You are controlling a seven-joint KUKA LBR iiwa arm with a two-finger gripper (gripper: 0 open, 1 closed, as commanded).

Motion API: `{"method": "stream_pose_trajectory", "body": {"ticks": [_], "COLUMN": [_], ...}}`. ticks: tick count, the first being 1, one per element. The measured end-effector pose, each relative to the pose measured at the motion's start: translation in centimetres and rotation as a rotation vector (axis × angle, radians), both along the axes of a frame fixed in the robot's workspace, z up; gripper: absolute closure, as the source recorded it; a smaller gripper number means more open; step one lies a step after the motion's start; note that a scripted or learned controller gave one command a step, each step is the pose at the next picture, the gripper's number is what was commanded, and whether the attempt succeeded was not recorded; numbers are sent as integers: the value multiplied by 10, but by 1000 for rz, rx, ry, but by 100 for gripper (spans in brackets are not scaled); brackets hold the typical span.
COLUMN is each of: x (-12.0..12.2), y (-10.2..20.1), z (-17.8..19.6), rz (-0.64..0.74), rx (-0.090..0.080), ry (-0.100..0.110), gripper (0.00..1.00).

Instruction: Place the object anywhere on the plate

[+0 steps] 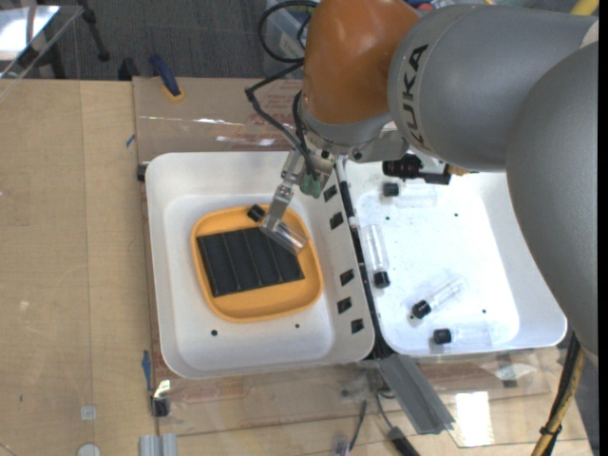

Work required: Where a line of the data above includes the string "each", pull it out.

Exercise answer:
Motion API: `{"method": "stream_pose_trajectory", "body": {"ticks": [_], "COLUMN": [_], ...}}`. ticks: tick count, the first being 1, one per element. The measured end-effector pose, each relative to the pose measured at the motion's start: translation in centimetres and rotation as a rotation vector (axis × angle, radians), both along the axes of a frame fixed in the robot's workspace, z up; gripper: absolute closure, as the source recorded it; a smaller gripper number means more open; step one lies a step after the motion's start; note that a scripted or learned controller gave one command a step, each step is the pose at the next picture, the gripper's number is what was commanded, and whether the attempt succeeded was not recorded; numbers are sent as integers: the value multiplied by 10, but by 1000 for rz, rx, ry, but by 100 for gripper (spans in brackets are not scaled); brackets hold the typical span.
COLUMN is each of: x (-12.0..12.2), y (-10.2..20.1), z (-17.8..19.6), rz (-0.64..0.74), rx (-0.090..0.080), ry (-0.100..0.110), gripper (0.00..1.00).

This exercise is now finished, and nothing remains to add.